- _Extracted data_
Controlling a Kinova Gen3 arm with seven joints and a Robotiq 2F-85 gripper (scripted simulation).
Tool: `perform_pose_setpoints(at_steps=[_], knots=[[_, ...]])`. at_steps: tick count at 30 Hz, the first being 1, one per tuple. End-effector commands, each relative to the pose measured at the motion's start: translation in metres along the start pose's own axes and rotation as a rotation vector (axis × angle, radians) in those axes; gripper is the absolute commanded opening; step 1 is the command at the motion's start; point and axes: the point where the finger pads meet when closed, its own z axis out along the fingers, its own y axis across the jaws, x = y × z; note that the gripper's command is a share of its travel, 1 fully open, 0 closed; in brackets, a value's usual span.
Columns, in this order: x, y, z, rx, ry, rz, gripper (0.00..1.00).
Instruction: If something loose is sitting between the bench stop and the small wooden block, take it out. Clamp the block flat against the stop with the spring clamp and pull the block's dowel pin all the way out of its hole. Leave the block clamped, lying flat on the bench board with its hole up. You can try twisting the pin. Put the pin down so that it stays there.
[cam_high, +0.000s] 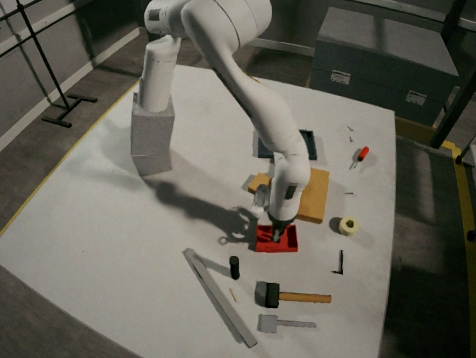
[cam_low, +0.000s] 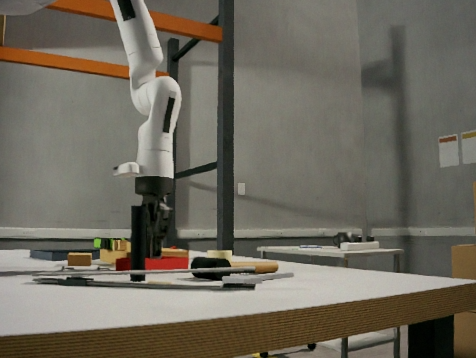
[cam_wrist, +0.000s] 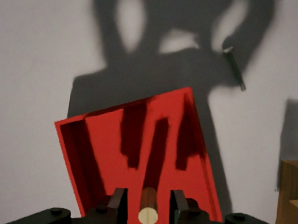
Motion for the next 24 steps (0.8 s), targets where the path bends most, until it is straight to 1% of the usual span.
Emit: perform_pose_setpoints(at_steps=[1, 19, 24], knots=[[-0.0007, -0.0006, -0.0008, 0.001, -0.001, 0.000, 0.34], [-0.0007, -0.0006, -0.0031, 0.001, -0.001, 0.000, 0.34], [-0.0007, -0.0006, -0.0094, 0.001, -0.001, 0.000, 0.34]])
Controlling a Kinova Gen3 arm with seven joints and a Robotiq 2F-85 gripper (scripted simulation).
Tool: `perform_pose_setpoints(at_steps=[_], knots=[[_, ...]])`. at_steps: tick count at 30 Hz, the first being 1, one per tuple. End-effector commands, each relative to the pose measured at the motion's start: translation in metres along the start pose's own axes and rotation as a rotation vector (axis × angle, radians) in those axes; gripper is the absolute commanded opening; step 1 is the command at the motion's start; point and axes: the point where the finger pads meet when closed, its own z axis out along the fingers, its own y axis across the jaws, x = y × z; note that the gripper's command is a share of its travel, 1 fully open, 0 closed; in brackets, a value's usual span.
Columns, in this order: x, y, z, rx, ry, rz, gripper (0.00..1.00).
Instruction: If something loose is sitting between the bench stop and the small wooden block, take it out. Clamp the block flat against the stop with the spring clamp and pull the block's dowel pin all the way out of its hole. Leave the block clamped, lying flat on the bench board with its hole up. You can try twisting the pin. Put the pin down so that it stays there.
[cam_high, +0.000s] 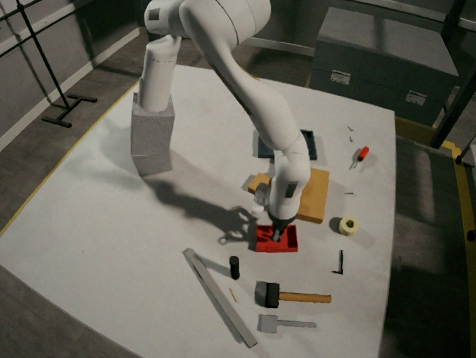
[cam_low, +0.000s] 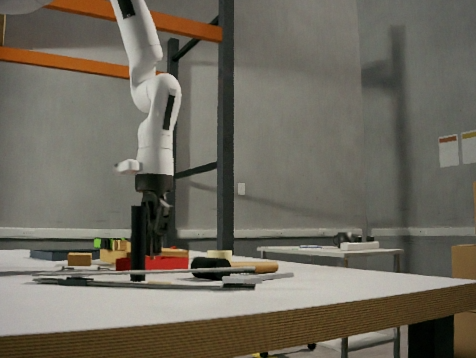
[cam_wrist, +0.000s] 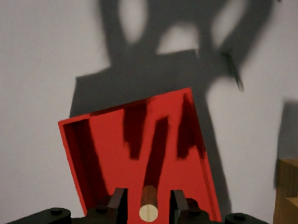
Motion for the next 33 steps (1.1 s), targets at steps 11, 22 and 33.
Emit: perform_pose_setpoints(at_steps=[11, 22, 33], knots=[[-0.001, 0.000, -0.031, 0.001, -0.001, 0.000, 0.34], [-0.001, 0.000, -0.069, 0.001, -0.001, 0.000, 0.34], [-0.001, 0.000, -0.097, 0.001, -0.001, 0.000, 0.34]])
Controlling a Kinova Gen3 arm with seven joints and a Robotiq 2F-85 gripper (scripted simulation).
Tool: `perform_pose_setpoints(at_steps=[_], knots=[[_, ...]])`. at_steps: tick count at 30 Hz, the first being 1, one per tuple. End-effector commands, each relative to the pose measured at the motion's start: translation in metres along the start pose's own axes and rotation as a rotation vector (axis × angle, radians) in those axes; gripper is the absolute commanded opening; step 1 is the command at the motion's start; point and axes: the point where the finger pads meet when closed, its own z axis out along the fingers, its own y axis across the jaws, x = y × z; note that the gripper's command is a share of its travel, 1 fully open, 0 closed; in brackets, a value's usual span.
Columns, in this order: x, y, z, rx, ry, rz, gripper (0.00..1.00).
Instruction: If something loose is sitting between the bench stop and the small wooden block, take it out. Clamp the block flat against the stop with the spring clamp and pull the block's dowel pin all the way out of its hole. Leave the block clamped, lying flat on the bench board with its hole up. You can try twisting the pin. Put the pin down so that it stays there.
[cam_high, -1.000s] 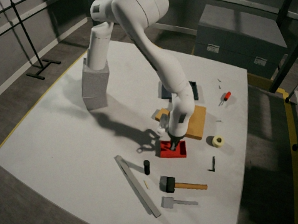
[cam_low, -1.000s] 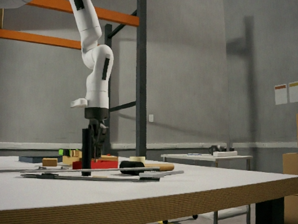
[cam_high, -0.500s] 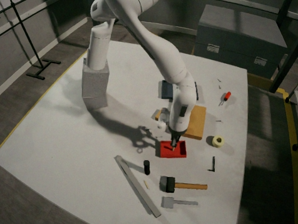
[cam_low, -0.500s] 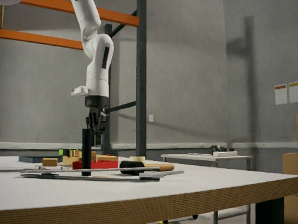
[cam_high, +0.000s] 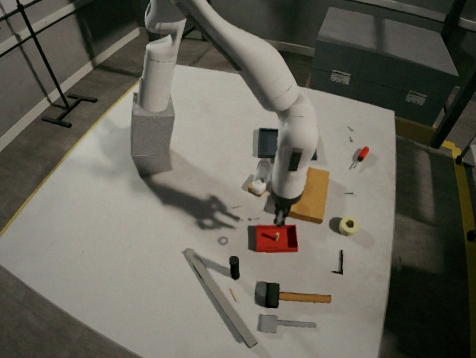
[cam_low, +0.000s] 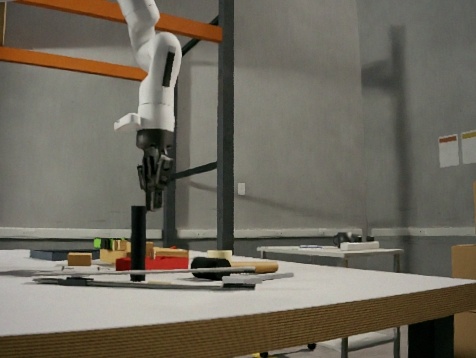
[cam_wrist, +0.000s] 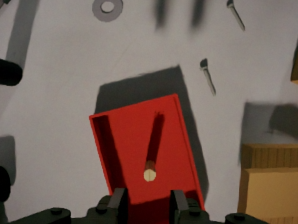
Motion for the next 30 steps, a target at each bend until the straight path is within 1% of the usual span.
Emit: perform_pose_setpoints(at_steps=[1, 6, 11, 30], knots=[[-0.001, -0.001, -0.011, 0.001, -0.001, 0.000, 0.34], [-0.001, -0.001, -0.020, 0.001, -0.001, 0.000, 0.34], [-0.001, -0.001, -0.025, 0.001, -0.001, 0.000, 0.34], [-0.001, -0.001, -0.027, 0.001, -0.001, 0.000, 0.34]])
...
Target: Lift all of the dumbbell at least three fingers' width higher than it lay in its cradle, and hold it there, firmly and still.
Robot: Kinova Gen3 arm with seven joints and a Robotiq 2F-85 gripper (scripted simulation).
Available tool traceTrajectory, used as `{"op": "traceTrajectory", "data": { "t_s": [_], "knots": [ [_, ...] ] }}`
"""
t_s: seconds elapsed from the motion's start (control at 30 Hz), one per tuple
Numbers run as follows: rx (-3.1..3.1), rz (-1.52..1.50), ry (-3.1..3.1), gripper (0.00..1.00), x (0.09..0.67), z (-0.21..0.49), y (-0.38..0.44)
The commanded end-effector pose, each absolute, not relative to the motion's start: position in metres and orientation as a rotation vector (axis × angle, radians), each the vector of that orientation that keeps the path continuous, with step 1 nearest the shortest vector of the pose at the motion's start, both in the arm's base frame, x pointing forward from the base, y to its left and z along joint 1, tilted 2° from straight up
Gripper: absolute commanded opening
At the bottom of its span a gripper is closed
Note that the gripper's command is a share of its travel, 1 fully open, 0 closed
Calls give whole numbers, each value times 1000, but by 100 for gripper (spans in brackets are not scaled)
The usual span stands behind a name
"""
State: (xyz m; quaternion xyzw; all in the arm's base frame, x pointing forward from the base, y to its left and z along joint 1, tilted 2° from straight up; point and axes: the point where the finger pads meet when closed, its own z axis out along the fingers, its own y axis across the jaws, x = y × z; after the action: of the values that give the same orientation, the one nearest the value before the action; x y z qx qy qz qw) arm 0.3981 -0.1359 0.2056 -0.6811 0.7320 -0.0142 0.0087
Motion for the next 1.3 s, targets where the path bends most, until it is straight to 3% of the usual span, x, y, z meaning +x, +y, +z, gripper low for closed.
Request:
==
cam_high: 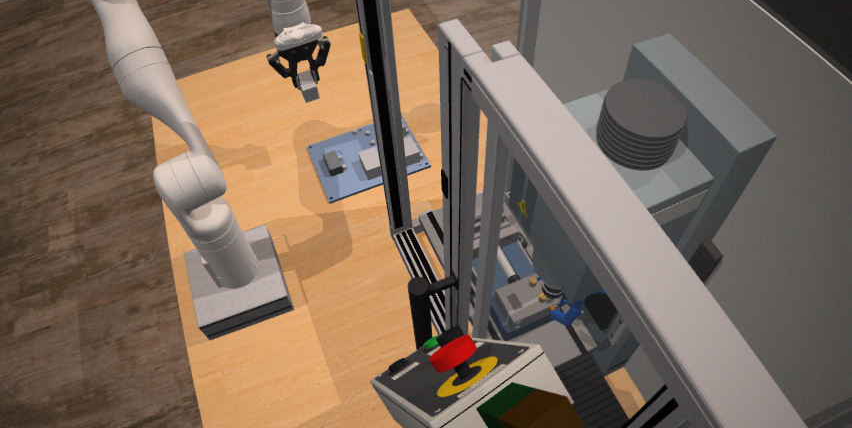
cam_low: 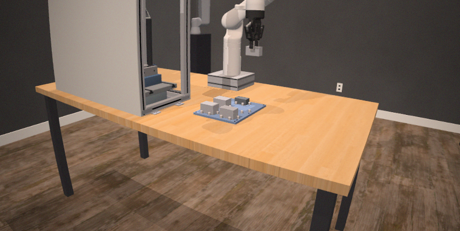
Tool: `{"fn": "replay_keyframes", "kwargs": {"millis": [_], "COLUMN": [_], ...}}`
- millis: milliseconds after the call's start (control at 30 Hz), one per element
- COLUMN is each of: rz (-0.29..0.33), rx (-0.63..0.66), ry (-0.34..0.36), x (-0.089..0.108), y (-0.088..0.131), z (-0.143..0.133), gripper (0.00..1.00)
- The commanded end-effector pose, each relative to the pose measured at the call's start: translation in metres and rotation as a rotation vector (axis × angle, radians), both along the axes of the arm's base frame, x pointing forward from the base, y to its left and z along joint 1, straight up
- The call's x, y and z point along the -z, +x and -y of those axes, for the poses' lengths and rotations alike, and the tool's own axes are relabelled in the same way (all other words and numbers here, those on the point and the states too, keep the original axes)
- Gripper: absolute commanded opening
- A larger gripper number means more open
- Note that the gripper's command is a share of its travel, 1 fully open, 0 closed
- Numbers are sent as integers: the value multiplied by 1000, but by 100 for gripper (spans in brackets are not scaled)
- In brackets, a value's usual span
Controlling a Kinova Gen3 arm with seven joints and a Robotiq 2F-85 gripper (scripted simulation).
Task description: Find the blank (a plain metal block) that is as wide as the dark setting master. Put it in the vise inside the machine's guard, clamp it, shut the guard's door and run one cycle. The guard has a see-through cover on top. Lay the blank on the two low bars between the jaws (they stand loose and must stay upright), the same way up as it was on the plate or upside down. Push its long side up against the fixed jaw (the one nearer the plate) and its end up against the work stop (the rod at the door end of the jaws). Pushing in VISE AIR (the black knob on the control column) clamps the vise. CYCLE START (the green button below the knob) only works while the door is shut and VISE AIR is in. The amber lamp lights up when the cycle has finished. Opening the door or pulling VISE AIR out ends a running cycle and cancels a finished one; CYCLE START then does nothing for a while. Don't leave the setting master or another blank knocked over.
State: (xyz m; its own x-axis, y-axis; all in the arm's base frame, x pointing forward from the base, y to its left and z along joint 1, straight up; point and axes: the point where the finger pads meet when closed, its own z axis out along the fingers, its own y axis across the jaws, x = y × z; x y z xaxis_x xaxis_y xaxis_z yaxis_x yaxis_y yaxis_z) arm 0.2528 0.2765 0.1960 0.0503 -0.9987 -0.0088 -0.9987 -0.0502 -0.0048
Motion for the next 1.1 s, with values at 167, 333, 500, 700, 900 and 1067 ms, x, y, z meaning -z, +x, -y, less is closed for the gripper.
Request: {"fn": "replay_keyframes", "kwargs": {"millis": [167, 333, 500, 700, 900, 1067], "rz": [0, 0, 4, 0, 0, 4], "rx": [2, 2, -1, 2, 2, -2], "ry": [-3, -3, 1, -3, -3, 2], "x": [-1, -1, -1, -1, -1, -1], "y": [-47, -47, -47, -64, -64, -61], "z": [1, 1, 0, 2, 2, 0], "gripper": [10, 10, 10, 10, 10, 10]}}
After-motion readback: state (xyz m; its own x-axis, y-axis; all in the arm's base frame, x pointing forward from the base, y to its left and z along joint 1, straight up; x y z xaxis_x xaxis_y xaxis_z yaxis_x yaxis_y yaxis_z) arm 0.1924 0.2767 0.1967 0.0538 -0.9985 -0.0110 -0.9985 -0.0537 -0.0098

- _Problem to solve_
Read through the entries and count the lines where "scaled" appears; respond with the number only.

- _Result_
2